§ **Description of the task**:
Would you reproduce, without any alteration, the lines from the opening line of the entries through the line that has "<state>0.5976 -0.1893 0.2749" in it?

§ **Data for review**:
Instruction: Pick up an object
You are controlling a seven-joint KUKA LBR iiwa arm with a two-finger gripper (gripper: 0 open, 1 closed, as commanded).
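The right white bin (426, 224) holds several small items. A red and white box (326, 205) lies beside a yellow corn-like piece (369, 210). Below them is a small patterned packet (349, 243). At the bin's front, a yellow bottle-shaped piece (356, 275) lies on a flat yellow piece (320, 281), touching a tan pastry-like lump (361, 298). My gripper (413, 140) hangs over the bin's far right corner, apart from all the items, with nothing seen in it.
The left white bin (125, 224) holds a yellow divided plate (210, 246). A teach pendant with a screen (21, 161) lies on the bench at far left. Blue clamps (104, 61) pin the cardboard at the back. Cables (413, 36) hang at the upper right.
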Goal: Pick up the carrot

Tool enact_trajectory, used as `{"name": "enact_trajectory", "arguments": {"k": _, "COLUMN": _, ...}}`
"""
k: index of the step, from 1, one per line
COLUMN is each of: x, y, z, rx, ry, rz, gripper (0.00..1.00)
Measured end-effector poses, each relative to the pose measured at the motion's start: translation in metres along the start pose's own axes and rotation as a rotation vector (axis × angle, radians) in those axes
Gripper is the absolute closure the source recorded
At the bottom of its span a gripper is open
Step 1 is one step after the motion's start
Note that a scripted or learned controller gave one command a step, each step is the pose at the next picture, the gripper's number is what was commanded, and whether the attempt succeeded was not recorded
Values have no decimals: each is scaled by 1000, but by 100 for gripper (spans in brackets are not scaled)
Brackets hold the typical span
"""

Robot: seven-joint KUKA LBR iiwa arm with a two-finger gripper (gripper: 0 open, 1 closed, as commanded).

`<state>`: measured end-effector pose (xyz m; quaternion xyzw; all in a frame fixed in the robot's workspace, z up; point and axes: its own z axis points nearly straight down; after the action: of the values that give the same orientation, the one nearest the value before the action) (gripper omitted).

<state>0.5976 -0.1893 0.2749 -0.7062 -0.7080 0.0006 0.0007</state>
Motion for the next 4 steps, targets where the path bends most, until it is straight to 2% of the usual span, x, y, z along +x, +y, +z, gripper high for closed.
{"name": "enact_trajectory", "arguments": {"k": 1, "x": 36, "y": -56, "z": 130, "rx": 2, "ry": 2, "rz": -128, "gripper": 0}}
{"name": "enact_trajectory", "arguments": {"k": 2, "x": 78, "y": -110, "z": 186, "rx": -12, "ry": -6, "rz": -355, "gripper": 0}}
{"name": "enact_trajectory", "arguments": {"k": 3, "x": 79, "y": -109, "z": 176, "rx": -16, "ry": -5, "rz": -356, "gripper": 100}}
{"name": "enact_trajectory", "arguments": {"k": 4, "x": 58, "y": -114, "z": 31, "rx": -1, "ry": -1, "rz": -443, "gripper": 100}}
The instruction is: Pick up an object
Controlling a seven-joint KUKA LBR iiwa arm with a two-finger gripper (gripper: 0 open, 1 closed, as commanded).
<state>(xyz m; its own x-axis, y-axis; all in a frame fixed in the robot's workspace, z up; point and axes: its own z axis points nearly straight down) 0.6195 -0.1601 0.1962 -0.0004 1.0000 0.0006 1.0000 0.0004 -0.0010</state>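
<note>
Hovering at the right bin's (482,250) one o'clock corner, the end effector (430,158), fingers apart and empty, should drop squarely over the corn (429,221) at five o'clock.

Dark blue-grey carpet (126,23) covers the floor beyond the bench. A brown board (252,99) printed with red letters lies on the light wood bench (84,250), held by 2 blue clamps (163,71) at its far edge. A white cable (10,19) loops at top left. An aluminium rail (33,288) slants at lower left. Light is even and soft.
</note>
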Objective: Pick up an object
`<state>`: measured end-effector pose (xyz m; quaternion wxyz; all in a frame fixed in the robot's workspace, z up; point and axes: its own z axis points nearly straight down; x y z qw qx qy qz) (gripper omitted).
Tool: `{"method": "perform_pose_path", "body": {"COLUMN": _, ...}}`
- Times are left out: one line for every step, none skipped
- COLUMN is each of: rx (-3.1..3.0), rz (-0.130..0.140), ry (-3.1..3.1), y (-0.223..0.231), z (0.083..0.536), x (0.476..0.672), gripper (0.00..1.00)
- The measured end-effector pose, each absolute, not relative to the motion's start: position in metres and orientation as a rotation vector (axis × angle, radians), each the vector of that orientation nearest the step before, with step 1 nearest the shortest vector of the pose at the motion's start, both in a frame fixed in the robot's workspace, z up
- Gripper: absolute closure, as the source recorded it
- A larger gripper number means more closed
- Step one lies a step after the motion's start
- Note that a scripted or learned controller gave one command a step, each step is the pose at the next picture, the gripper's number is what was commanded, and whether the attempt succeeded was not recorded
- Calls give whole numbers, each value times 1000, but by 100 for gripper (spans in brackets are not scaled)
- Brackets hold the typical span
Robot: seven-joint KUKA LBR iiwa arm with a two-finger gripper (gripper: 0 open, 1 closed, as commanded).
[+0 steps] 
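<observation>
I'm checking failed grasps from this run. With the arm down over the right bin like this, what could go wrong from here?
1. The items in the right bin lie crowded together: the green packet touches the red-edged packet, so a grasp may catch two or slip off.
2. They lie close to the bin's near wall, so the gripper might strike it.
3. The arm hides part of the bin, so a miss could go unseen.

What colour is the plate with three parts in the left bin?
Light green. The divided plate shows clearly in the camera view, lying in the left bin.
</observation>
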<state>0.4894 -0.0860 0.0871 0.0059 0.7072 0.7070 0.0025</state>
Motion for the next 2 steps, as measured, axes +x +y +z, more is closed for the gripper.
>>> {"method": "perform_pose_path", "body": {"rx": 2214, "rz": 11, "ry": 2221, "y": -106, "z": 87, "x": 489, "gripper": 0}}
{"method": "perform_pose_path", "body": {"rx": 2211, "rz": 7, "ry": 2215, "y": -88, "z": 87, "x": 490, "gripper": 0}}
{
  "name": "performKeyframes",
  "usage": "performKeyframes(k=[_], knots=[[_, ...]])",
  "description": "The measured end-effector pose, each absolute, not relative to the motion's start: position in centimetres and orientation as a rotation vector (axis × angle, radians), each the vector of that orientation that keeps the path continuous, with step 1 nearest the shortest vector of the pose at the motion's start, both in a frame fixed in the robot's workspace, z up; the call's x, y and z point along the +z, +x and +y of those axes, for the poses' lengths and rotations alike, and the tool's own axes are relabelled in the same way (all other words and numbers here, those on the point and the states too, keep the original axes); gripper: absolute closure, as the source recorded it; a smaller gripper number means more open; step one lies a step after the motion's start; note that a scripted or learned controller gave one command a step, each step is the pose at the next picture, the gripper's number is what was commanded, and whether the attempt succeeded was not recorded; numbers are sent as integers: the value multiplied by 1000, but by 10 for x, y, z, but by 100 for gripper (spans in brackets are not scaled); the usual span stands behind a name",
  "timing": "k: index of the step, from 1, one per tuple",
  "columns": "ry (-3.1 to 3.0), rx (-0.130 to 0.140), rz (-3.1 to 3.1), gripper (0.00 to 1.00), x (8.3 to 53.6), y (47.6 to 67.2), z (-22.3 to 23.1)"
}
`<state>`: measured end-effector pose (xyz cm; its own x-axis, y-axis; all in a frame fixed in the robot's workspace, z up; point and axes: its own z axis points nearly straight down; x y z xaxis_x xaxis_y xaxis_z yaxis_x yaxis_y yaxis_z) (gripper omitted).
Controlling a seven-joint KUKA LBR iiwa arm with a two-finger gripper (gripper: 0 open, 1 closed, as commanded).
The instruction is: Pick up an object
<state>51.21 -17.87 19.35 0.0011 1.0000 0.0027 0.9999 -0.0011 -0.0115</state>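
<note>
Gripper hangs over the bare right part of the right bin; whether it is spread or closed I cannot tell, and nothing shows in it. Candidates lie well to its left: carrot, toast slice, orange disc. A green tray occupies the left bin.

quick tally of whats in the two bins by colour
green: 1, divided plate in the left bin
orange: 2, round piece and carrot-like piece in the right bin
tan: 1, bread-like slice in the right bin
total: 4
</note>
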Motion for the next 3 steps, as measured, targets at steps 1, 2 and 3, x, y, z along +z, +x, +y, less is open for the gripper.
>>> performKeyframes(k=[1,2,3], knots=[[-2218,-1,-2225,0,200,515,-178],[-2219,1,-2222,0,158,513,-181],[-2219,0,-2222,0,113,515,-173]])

§ **Result for this task**:
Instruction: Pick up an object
You are controlling a seven-joint KUKA LBR iiwa arm with a two-finger gripper (gripper: 0 open, 1 closed, as commanded).
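The right white bin (426, 224) holds several small items. A red and white box (326, 205) lies beside a yellow corn-like piece (369, 210). Below them is a small patterned packet (349, 243). At the bin's front, a yellow bottle-shaped piece (356, 275) lies on a flat yellow piece (320, 281), touching a tan pastry-like lump (361, 298). My gripper (413, 140) hangs over the bin's far right corner, apart from all the items, with nothing seen in it.
The left white bin (125, 224) holds a yellow divided plate (210, 246). A teach pendant with a screen (21, 161) lies on the bench at far left. Blue clamps (104, 61) pin the cardboard at the back. Cables (413, 36) hang at the upper right.
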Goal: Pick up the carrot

Tool enact_trajectory, used as `{"name": "enact_trajectory", "arguments": {"k": _, "COLUMN": _, ...}}`
"""
k: index of the step, from 1, one per line
COLUMN is each of: x, y, z, rx, ry, rz, gripper (0.00..1.00)
Measured end-effector poses, each relative to the pose measured at the motion's start: translation in metres along the start pose's own axes and rotation as a rotation vector (axis × angle, radians) in those axes
Gripper is the absolute closure the source recorded
At the bottom of its span a gripper is open
Step 1 is one step after the motion's start
Note that a scripted or learned controller gave one command a step, each step is the pose at the next picture, the gripper's number is what was commanded, and whether the attempt succeeded was not recorded
Values have no decimals: each is scaled by 1000, but by 100 for gripper (spans in brackets are not scaled)
Brackets hold the typical span
"""

Robot: seven-joint KUKA LBR iiwa arm with a two-finger gripper (gripper: 0 open, 1 closed, as commanded).

`<state>`: measured end-effector pose (xyz m; quaternion xyzw; all in a frame fixed in the robot's workspace, z up; point and axes: its own z axis points nearly straight down; after the action: of the values that give the same orientation, the one nearest the value before the action) (gripper omitted).

<state>0.5976 -0.1893 0.2749 -0.7062 -0.7080 0.0006 0.0007</state>

With that, the exercise is finished.